Just a note, the https://github.com/kubernetes-sigs/kind/issues/2999 is now resolved.

oshoval commented 1 year ago

Just a note, the kubernetes-sigs/kind#2999 is now resolved.

Thanks Please try SR-IOV e2e (if you want and have a provider), since the /dev/null is not for sure the same problem as open /dev/ptmx: operation not permitted: unknown (but possibly, maybe you tried a POC already, anyhow we need e2e), and I am not sure that kind is better than k3d for us (sig-network specifically), it seems k3d is developing faster atm, and pretty stable and lighter, in case we need we can go back to kind, it is good to have alternative. Note that atm it doesn't yet official and also need work, personally I have other priorities.

Btw I think we should consider a repo kubevirt - easy to start where we can have both kind and k3d with the basic recommended configuration that allows to run simple kubevirt machine. But this is other story.

Of course that if Howard prefer to keep kind he / us can update the non SR-IOV kind provider, note that we don't have e2e for ARM so we can't maintain it (we as sig-network maintain only the k3d-sriov).
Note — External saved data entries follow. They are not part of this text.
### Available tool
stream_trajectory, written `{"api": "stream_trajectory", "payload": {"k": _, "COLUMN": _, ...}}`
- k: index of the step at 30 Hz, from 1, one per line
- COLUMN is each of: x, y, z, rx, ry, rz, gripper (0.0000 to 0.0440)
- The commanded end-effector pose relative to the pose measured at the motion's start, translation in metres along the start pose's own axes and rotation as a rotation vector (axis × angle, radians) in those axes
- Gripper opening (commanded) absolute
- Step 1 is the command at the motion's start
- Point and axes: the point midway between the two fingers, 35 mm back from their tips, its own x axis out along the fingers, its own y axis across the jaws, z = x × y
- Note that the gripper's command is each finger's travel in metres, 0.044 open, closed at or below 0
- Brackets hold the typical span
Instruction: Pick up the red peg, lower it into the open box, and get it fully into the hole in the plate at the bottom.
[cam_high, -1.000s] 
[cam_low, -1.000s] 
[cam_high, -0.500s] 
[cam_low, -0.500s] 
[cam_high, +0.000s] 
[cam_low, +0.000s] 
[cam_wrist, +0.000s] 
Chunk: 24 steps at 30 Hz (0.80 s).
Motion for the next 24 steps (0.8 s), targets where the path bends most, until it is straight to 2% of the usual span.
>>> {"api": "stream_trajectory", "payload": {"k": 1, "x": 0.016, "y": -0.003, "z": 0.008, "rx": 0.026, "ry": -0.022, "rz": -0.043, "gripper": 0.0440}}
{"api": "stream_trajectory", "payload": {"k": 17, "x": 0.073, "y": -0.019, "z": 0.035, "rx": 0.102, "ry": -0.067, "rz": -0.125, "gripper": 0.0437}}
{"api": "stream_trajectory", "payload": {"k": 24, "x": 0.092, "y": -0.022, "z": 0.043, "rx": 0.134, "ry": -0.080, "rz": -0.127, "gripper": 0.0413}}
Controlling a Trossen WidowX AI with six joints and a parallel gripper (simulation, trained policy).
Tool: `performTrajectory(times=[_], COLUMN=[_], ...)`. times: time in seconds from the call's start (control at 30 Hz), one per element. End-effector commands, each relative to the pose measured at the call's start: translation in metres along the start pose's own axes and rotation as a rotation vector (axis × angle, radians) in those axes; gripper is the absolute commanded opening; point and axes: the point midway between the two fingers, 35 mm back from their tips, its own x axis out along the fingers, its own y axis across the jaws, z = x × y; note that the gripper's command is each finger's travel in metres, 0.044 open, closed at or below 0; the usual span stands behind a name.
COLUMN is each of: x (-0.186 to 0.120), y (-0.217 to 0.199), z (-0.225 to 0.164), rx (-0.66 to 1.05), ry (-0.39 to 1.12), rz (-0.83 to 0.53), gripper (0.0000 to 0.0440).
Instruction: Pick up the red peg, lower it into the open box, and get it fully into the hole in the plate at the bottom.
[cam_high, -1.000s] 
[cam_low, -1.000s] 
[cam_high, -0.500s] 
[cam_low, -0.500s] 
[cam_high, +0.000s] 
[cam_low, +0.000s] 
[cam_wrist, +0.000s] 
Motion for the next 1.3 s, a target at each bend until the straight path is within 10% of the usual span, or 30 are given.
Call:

zhlhahaha commented 1 year ago

Btw I think we should consider a repo kubevirt - easy to start where we can have both kind and k3d with the basic recommended configuration that allows to run simple kubevirt machine. But this is other story.

It is a good idea.

Of course that if Howard prefer to keep kind he / us can update the non SR-IOV kind provider, note that we don't have e2e for ARM so we can't maintain it (we as sig-network maintain only the k3d-sriov).

As Kind is used in kubernetes CI/CD pipeline. I think it is more reliable to verify KubeVirt in the kind k8s environment on Arm platform, so I prefer to keep the kind provider and use it in E2E tests for Arm. And I can maintain the provider.